Task requirements: Copy all lines below containing "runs".

▶

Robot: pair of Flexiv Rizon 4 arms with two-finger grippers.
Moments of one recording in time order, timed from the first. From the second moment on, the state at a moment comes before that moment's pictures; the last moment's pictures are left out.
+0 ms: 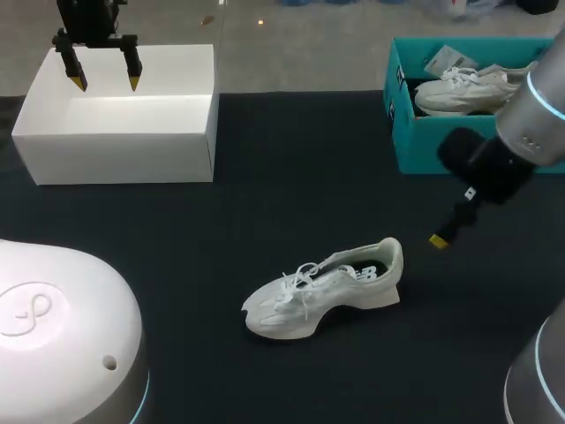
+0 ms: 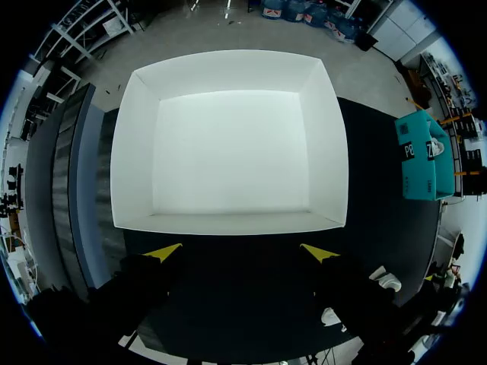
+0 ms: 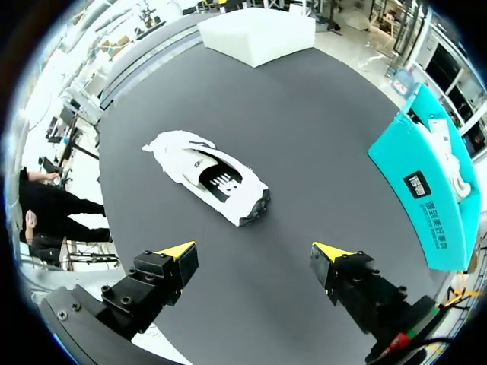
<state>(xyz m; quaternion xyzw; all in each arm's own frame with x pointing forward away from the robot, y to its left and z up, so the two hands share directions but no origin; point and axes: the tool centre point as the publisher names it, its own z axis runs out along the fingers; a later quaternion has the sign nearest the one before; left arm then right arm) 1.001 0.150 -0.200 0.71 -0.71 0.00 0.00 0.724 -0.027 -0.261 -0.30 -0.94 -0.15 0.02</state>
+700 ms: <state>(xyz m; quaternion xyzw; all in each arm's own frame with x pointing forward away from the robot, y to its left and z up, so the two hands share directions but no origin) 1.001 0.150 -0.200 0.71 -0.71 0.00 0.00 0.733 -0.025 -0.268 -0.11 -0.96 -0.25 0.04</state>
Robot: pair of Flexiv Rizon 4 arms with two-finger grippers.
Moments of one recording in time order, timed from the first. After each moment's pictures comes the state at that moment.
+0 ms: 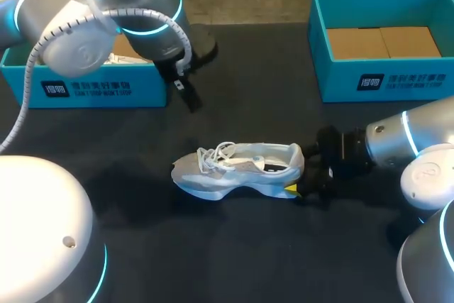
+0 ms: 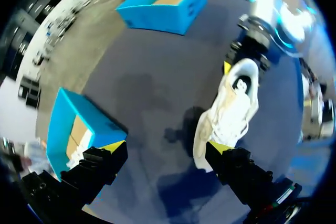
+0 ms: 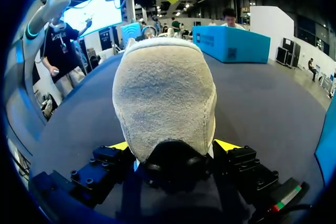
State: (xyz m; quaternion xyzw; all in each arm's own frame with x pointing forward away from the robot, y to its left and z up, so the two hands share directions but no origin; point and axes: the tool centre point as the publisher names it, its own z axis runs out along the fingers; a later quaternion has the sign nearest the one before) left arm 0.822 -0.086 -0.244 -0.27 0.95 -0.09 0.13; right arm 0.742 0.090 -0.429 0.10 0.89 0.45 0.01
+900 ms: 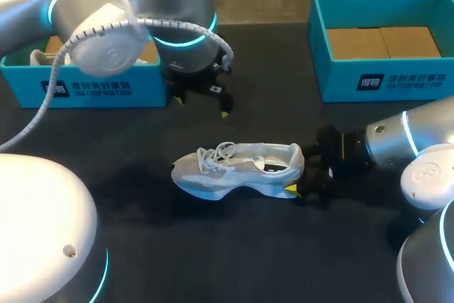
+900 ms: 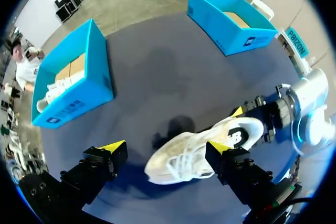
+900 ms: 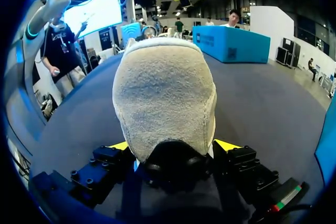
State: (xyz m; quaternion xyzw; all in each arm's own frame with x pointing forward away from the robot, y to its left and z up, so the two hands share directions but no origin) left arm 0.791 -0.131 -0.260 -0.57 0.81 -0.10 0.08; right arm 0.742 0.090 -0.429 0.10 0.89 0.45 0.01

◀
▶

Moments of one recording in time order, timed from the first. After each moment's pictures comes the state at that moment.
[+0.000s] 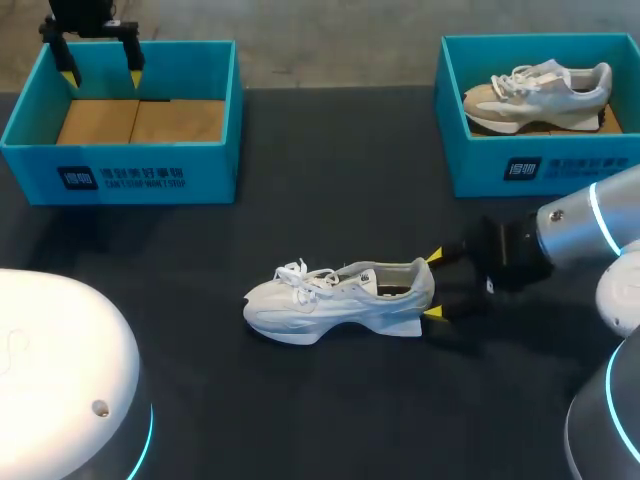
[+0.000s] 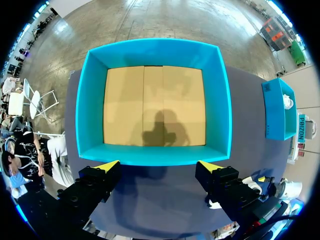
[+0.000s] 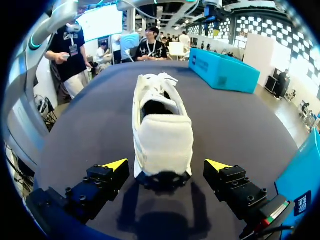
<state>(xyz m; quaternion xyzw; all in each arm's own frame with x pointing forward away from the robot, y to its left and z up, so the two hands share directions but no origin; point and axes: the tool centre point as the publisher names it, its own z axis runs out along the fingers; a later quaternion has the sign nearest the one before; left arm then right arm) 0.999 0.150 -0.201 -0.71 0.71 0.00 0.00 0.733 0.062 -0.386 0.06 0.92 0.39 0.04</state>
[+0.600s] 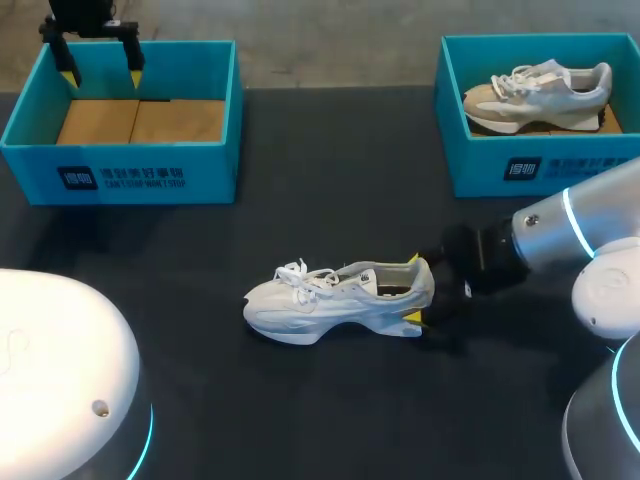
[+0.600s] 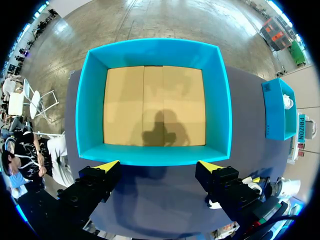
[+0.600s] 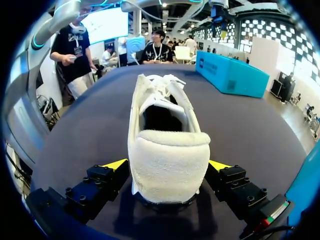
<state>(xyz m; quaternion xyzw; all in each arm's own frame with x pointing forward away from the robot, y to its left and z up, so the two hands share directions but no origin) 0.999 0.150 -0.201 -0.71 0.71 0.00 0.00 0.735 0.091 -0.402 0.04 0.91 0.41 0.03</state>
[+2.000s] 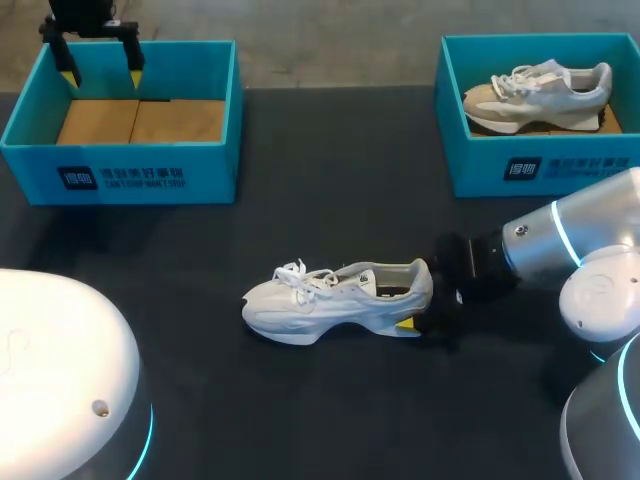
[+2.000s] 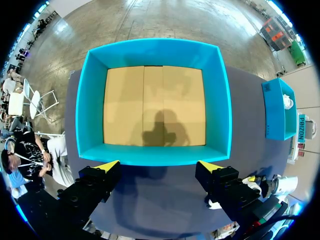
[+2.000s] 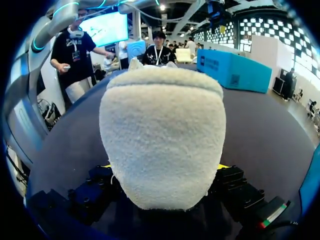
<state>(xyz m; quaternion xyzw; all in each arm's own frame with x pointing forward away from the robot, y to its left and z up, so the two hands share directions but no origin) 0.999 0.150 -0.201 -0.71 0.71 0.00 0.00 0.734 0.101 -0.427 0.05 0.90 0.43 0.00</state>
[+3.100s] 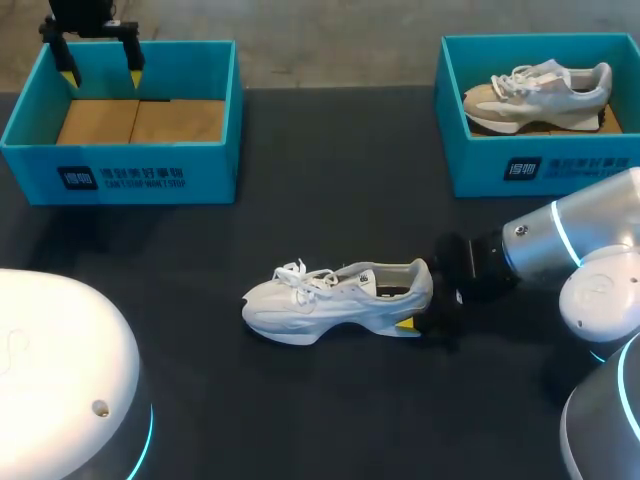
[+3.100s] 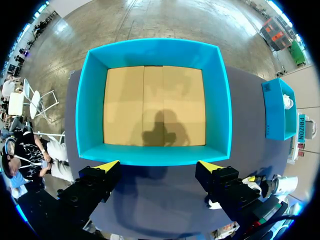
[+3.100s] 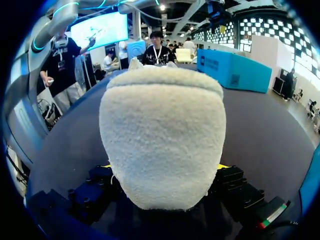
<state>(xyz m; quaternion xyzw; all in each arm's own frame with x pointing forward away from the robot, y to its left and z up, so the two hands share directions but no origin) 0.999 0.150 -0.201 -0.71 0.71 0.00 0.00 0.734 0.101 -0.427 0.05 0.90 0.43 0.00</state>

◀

Expected output:
<state>(xyz m; quaternion xyzw; all in each arm's own frame with x pointing forward away from the robot, y to its left and z up, so the two hands share directions but no origin; point and axes: the tool centre point as the publisher names it, its own z axis runs out along the fingers; a later quaternion has the sign nearest the one before; left arm then right arm) 1.001 0.150 -0.200 0.71 -0.71 0.00 0.00 0.724 -0.027 -0.261 -0.30 -0.94 -0.15 0.02</state>
State: (xyz m; quaternion xyzw; all in each arm's own frame with x pointing forward away from the robot, y to its left and z up, so the two hands share directions but no origin; point and axes: the tool centre point as the publisher names it, its own z axis runs out along the fingers; a later quaternion has the sign nearest the one before) left arm 0.822 -0.086 -0.244 -0.27 0.95 -0.09 0.13; right arm 0.742 0.090 -0.429 0.10 0.89 0.45 0.01
<state>(xyz m; quaternion xyzw; all in each arm's own frame with x pointing forward away from the robot, y to its left and z up, so the two hands share directions but no origin; point and axes: the tool centre point as the publisher names it, its own z axis runs out along the fingers; a later quaternion has the sign nearest the one before; left arm then right arm) 0.999 0.150 -0.201 -0.71 0.71 0.00 0.00 0.733 0.062 -0.386 0.06 0.92 0.39 0.04</state>

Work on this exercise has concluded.